Benchmark TOCOM rubber futures traded at a 3-month high early on Monday (Dec 16) after a survey showed sentiment at major Japanese manufacturers rose to its highest level in six years.
FUNDAMENTALS
The Tokyo Commodity Exchange rubber contract for May delivery was up 3.0 yen at 287.0 yen per kg by 0013 GMT, after earlier trading as high as 287.4 yen or its highest level since Sept. 9.
The contract finished 0.4 yen lower on Friday (Dec 13).
Japanese big manufacturers’ business confidence improved over the three months to December, a central bank survey showed on Monday (Dec 16), boding well for Prime Minister Shinzo Abe’s stimulus policies aimed at ending 15 years of grinding deflation.
Investors will also be looking to HSBC’s flash report on the manufacturing sector of China, the world’s top rubber buyer, due out at 0145 GMT.

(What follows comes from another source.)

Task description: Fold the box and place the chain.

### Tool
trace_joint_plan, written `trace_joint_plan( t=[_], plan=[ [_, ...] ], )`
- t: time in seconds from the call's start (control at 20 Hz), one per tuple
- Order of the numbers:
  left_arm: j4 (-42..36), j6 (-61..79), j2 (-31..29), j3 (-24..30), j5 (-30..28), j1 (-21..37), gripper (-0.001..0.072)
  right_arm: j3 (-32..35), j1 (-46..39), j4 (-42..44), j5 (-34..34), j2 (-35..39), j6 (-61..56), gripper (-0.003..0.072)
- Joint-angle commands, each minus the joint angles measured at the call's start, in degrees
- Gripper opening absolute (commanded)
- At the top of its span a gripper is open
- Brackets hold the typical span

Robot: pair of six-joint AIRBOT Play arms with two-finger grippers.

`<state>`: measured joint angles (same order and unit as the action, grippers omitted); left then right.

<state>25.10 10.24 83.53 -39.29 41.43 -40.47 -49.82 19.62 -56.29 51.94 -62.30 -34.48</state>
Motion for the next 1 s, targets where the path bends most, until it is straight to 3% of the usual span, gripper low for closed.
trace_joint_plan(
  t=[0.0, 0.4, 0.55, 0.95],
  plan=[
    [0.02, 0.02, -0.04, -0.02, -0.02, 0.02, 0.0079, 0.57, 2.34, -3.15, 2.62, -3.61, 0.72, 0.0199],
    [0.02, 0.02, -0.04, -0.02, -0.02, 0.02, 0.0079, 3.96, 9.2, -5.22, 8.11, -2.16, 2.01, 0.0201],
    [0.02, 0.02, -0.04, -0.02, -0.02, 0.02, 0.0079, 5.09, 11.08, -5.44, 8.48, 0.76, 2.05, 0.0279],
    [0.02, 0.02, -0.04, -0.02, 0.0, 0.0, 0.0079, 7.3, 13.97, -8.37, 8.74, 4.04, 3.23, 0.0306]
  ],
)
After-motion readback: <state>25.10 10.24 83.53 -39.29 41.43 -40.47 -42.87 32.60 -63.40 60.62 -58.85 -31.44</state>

Thailand’s military offered on Sunday (Dec 15) to help the politically polarised country hold a “fair and clean” election next year aimed at ending protests seeking to topple the government.
The U.S. Federal Reserve will hold its last policy meeting of 2013 on Tuesday (Dec 17) and Wednesday (Dec 18), with traders bracing for what could be a close call on the tapering decision.
MARKET NEWS
The U.S. dollar was quoted around 103.16 yen early on Monday (Dec 16), after briefly hitting a five-year high just shy of 104.00 yen on Friday (Dec 13).
Japan’s benchmark Nikkei stock average dipped 0.3 percent in Monday (Dec 16) trade, after U.S. stocks logged their worst week in nearly four months last week on concern that the Federal Reserve could signal the start of a reduction in its stimulus program at its policysetting meeting later this week.
The 19-commodity Thomson Reuters CRB index settled 0.2 percent lower on Friday (Dec 13), weighed down by the losses in natural gas and its biggest component, U.S. crude.